Thank you @m4lvin for your hint, it was set to No thanks and I switched to Require password and it worked! Afterwards I installed snooperstopper which is really what I was “searching” for a long time. You may even set a pattern or short PIN for the display lock and have a long random passphrase for encryption.
Security note:
If you change the pattern, PIN or passphrase for the display lock it will automatically remove the encryption passphrase on Startup (Hardwarekey only) so make sure you set an encryption passphrase with snooperstopper directly after changing the display lock (snooperstopper will popup automaticaly!). Thank you @freibadschwimmer!
Trying to encrypt with Fairphone Open OS 17.02.
After starting the encryption an Android picture was shown, then the phone rebooted immediately and is now showing the flashing “LOADING” since approx. 3 hours …
I would guess that the phone is not encrypting, or is it?
Edit: Took the battery out, put it in again and started the phone, seems like nothing happened.
Edit:
Thanks @sil-van, that did the trick … now on to struggling with an unresponsive touchscreen …
Edit: Ok, checked this touchscreen thread and it seems my charger is causing the touchscreen issue … but only after encrypting the phone … This feels like an adventure game, I don’t know whether I like this gamification trend nowadays …
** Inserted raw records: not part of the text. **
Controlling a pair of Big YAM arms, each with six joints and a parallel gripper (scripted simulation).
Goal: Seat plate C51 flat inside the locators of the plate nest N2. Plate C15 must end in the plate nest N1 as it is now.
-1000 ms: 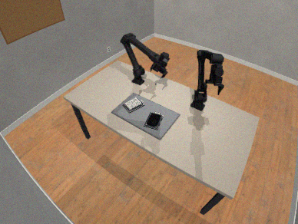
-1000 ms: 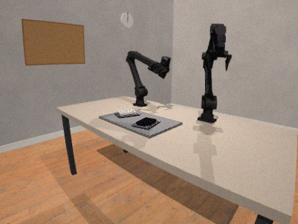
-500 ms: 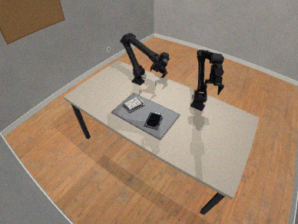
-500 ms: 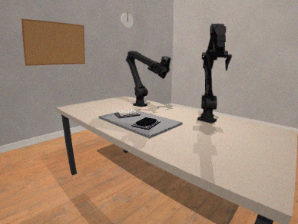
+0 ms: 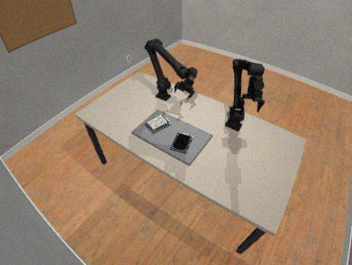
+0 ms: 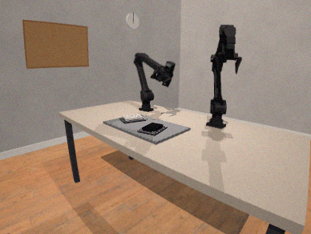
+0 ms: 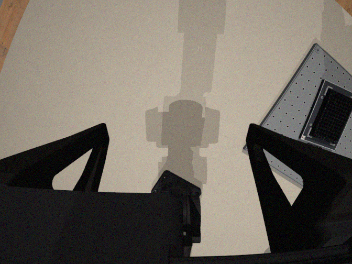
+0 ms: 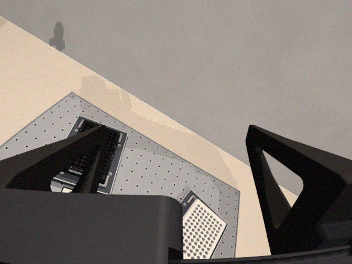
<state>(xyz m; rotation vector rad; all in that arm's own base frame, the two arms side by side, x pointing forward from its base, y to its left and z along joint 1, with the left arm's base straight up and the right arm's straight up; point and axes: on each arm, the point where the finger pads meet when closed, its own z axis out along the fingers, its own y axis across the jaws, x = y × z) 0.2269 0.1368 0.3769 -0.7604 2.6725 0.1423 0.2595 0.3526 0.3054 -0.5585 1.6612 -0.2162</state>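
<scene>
Right now my right hand is 80 mm short of the white multi-well plate, 170 mm to the left of it and 270 mm above it. From my right hand the other things lie so: black plate: 140 mm ahead, 100 mm to the left, 270 mm below.
</scene>
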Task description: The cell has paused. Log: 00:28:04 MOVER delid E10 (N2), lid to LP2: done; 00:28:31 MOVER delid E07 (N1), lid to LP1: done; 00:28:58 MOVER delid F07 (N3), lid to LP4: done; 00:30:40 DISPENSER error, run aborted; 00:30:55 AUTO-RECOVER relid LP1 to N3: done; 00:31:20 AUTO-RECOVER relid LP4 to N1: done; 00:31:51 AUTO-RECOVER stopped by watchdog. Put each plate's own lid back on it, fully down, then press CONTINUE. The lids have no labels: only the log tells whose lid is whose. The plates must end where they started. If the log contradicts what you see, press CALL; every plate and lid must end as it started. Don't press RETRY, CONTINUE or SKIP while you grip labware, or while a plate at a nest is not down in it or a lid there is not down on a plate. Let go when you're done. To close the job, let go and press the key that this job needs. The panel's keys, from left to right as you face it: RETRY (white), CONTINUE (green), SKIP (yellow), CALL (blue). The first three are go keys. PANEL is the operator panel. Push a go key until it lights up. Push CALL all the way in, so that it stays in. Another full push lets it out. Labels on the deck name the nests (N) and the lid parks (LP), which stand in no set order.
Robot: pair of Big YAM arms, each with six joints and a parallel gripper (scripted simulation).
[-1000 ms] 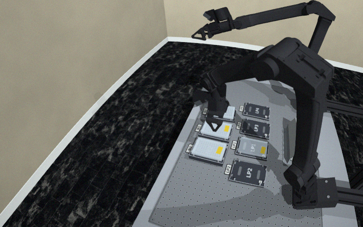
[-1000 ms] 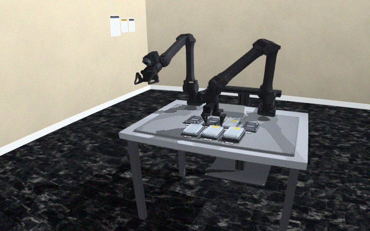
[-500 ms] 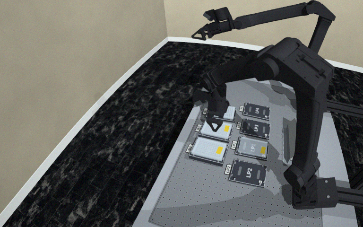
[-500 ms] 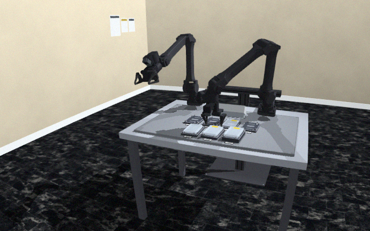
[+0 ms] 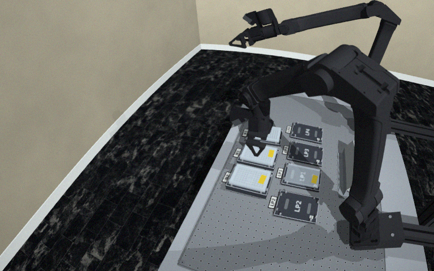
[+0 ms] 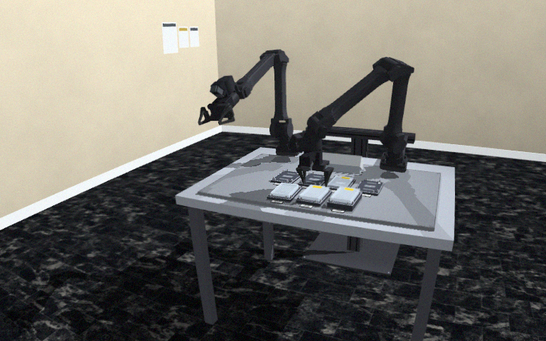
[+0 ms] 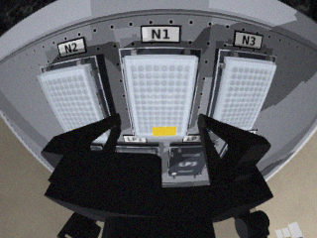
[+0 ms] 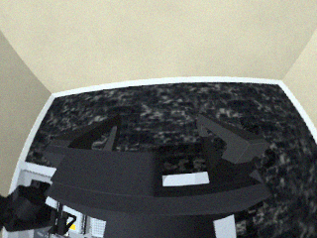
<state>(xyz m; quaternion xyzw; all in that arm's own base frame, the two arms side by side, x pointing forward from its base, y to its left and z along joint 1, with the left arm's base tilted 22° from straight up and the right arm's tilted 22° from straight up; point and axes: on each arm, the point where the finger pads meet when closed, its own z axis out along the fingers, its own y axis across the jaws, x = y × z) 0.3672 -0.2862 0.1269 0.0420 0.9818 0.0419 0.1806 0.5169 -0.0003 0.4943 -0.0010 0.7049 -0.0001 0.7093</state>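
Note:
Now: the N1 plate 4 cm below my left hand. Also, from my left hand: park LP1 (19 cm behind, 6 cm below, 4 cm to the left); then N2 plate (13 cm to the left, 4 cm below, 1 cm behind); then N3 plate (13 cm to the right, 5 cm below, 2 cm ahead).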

For some reason, the afforementionned commands does not work for me. No error, the logs show the commands are executed proprely. But when I reboot, system is still unencrypted (and relaunching the encryption setup does not work).
As I’m completely new to both android and fair phone, I’m not sure what I can do to achieve encryption on my system. It’s a FP2, running FairPhone Open OS 17.09.3 (I used the OTA build switcher from here.
At least the system is booting properly and my data still there. I just fill a bit naked with my data stored in clear
I’ve got no log of any kind (at least nothing visible). The system simply reboot unencrypted.
Anyway, I’ve wiped the data partition from the phone, as suggestion in another post, and encryption worked. But I had to reconfigure everything from scratch, which is a bit sad
The phone doesn’t completely reboot - the only part that is being restarted is the user interface. Your USB connection and both adb processes (the one on your phone and the one on your PC) will stay alive.
The first time, I tried to enable the encryption, I got the same error that someone posted here in this thread.
After resizing, everything went well for me.